IPS-Inter Press Service Deutschland gGmbH
IPS-Tagesdienst vom 17. April 2012

China: Nächtliche Abrissaktionen - Bevölkerung protestiert gegen Zwangsräumungen

von Emily-Anne Owen



Peking, 16. April (IPS) - Mitten in der Nacht klopfte es im vergangenen Dezember bei Zhang Haxia und ihrem Mann an der Tür. Das Ehepaar wurde aus seiner Wohnung im Südwesten Chinas gezerrt und in einem Lastwagen weggefahren. Als die beiden zurückkehrten, hatten sie ihren gesamten Besitz verloren.

Gegen Zwangsräumungen regen sich in der Volksrepublik mittlerweile heftige Proteste. Die Behörden gehen hart gegen Menschenrechtsorganisationen vor, die Opfern zu helfen versuchen. Erst kürzlich wurden zwei Aktivisten zu hohen Haftstrafen verurteilt.

Ni Yulan und ihr Mann Dong Jiqin waren im April festgenommen worden, nachdem sie Menschen geholfen hatten, denen man ihr Land weggenommen hatte. Ni wurde zu zwei Jahren und acht Monaten Haft verurteilt, während Dong für zwei Jahre ins Gefängnis kam.

Das Paar hatte selbst Jahre lang vergeblich versucht, sein traditionelles Atriumhaus in der Hauptstadt Peking vor dem Abriss zu bewahren. 2008 verloren sie den Kampf gegen die Behörden.

Im vergangenen Dezember wurden sie wegen öffentlichen Ärgernisses und Sachbeschädigung verklagt. Nach Angaben der Organisation 'Chinese Human Rights Defenders' (CHRD) dauerte die Urteilsverkündung im Volksgericht des Distrikts Xicheng lediglich zehn Minuten.


Folter und Gefängnis

Ni hatte bereits in früheren Jahren ein- bis zweijährige Gefängnisstrafen wegen Amtsbehinderung und Sachbeschädigung verbüßt. Sie wurde nach eigenen Angaben gefoltert, wodurch sie bleibende körperliche Behinderungen zurückbehielt.

Bauträger und korrupte Beamte in der Lokalverwaltung, die aus dem Immobilienboom Kapital schlagen wollen, versuchen häufig an den Bewohnern vorbei an wertvolle Grundstücke zu kommen. Landesweit gehen deshalb jeden Monat Tausende Menschen auf die Straße. Bei vielen dieser Demonstrationen kommt es zu Zusammenstößen mit der Polizei.

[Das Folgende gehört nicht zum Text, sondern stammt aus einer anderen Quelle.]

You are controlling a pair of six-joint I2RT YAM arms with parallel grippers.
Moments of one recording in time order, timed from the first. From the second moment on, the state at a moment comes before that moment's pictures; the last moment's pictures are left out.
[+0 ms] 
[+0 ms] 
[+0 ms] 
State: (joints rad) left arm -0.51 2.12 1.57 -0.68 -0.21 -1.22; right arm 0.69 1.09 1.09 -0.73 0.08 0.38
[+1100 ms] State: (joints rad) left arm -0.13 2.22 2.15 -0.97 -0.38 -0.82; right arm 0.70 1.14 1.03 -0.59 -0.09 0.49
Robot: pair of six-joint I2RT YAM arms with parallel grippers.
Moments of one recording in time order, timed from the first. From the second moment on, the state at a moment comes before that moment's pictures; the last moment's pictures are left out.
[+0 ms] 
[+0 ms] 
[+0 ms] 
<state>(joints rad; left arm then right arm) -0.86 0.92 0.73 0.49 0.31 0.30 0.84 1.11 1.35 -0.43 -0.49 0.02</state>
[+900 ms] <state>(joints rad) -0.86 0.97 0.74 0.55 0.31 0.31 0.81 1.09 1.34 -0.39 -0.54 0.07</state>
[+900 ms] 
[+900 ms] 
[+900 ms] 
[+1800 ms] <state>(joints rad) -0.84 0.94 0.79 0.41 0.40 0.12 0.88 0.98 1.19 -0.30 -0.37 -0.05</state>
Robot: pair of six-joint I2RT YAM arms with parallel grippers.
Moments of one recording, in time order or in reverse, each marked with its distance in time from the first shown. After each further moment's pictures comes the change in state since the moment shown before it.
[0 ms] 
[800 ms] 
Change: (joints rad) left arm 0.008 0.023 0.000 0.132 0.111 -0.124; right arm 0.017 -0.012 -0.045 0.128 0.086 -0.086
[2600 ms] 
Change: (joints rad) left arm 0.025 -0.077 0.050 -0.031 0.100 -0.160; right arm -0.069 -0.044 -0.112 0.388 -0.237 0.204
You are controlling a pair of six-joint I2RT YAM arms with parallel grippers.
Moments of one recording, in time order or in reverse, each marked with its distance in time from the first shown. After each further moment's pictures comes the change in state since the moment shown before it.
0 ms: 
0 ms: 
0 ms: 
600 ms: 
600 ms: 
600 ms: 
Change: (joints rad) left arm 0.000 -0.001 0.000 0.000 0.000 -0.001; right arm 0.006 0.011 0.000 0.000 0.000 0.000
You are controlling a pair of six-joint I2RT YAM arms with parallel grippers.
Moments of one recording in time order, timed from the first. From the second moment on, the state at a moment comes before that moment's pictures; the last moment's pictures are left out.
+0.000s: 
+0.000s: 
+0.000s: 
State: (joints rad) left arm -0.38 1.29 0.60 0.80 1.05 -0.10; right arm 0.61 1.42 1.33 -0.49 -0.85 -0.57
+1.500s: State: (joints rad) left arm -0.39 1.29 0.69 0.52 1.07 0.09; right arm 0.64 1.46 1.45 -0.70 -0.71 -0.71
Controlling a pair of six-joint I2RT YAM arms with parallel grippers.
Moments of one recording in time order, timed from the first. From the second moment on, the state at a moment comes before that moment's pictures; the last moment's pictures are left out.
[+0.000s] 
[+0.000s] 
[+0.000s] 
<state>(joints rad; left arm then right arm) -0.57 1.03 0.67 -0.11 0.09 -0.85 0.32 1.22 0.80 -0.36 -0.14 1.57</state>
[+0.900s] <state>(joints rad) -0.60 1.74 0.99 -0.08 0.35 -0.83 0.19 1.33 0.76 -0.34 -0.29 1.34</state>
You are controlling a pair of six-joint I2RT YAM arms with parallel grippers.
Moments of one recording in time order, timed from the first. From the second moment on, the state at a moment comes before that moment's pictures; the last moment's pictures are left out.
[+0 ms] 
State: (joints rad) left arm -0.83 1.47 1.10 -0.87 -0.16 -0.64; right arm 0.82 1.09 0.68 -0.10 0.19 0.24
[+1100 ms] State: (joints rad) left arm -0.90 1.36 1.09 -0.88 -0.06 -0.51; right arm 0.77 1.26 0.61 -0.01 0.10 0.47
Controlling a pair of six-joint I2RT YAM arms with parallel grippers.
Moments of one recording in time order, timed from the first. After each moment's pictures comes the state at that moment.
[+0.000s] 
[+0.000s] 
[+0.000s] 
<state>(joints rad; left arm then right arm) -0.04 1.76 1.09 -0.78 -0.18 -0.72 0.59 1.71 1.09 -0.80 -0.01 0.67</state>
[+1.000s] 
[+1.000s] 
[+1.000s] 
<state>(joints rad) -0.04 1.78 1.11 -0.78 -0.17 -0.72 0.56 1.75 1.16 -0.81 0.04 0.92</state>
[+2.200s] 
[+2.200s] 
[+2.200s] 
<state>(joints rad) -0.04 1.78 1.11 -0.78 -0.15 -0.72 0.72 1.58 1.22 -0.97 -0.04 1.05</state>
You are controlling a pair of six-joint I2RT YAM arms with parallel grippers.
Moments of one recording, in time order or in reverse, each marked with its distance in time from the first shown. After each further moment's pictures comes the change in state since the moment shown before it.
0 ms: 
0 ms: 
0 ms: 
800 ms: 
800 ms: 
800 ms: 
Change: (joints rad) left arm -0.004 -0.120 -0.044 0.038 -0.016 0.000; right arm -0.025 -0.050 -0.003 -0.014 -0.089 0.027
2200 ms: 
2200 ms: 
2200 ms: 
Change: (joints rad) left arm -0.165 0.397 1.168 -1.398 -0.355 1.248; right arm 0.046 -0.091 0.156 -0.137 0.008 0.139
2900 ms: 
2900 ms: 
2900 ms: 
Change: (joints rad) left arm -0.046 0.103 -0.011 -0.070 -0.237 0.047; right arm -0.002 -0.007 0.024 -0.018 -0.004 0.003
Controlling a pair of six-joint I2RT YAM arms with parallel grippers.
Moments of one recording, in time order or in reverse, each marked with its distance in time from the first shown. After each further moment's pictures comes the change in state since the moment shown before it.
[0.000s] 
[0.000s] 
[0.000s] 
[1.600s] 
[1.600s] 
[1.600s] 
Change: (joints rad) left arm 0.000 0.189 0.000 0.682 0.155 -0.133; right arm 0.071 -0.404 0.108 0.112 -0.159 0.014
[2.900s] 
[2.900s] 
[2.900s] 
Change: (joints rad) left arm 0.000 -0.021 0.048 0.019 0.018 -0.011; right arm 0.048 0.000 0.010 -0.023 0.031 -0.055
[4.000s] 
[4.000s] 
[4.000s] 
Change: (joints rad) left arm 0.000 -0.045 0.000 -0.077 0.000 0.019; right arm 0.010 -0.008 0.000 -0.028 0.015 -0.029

Zhang, die eigentlich anders heißt, schildert, wie sie und ihr Mann am 4.‍ ‍Dezember um drei Uhr morgens von Beamten der Stadtverwaltung und der Mafia aus ihrem Haus verschleppt wurden. "Wir wurden zu einem weit entfernten Ort gefahren, den wir nicht kannten", so die Bäuerin aus der Stadt Chengdu in einem Telefonat mit IPS.

Als das Ehepaar vier Stunden später wieder zurückgebracht wurde, war das Haus bereits abgerissen. Die Ziegel und anderen Baumaterialien waren abtransportiert worden. Als die beiden Eheleute daraufhin nach Peking fahren wollten, um eine Petition bei der zentralen Regierung einzureichen, wurden sie von der Polizei festgenommen, in die Polizeiwache in ihrem Heimatort in der Provinz Sichuan überstellt und dort misshandelt.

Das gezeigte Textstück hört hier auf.